Even with object pooling, representing each event as a Java object quickly became a bottleneck. The performance impact of garbage collection is proportional to the number of objects alive, and our object pool had thousands of small objects in it. Further, if the pool ran dry, an app thread would have to allocate the entry itself (or just decide to drop it), which disproportionately punished the UI thread containing the most instrumentation. This was one of the main reasons behind the decision to switch to native code, where we could reliably pre-allocate and reuse memory.
One of the more difficult design decisions we had to deal with was the need to have a single global stream of instrumentation events.

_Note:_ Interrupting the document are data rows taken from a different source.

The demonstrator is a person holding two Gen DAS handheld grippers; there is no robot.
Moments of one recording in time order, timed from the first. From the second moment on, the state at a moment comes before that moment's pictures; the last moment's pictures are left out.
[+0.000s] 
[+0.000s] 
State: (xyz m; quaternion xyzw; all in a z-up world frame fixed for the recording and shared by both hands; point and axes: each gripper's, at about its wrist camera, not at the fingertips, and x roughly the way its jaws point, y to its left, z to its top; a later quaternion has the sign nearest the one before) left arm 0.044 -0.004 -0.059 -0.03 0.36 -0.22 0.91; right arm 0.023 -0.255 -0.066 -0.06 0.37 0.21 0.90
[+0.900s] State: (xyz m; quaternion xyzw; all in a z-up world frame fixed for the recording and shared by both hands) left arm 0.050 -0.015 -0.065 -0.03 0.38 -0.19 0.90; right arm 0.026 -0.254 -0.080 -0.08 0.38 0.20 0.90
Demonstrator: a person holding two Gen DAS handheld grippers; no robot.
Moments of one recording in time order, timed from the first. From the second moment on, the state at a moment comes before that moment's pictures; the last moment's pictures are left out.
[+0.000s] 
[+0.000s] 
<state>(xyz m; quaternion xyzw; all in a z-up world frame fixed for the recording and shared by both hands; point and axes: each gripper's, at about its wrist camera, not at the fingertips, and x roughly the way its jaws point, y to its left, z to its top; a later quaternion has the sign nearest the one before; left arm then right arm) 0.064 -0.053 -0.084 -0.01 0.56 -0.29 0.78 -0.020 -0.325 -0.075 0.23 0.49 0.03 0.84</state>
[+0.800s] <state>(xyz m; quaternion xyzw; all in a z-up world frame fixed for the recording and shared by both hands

We considered having thread-local buffers, but sadly there was no easy way to be notified of thread exit/death, so flushing these buffers in the edge cases proved to be problematic.
1. The decision to have a single buffer, combined with the different priorities of the threads in our app, made for an interesting multithreading challenge. The varying priorities (UI thread having the highest, our worker thread taking events from the buffer having the lowest) meant priority inversion was all too common, and it was affecting performance. We tried using priority-inheriting mutexes, but we discovered that the frequent and rather heavy interactions with the kernel could easily become the bottleneck.
2. Ultimately, we settled on a custom lock-free ring buffer of fixed-size events, which now lives in folly. One of the significant benefits of a lock-free solution was that, in the majority of cases, events could be written without having to make system calls into the kernel, which made the operation highly efficient and addressed the bottlenecks we discussed in the previous point.
Using only primitive types and keeping things simple pays off. When the bytecode rewriter manipulates the app’s code, it also injects a unique identifier at each code location it touches. As part of the build process, it also generates a mapping between identifiers and code locations. This allows us to log only 32-bit integer identifiers at runtime and to symbolicate them to code locations on the server side, sidestepping having to ask the VM what the top stack frame is. It also allows us to make the events fixed-size and very small (around 50 bytes per event), which has an effect on both the trace size and the runtime overhead.
Balancing the code size impact is a delicate game. Every code location where the rewriter injects code increases the overall app size by a few bytes. If it’s only a few hundred locations, you probably won’t notice. However, it’s all too easy to write a simple rule that instruments far too much code, bloating the app size as a result. Continuously monitoring the size impact is important to quantify the overhead of new rules and push back on the code size increase.

Future development

In summary, bytecode rewriting has allowed us to scale up our performance instrumentation, providing unique insights into the execution at runtime. It has required a lot of work to make performant, but the effort has so far been worth it.

We’re still actively developing this system, integrating it with existing instrumentation and configuration methods. It’s still in its early days, but we’re very excited by the results we’ve seen and are already thinking of new problems to solve outside the scope of client-side performance.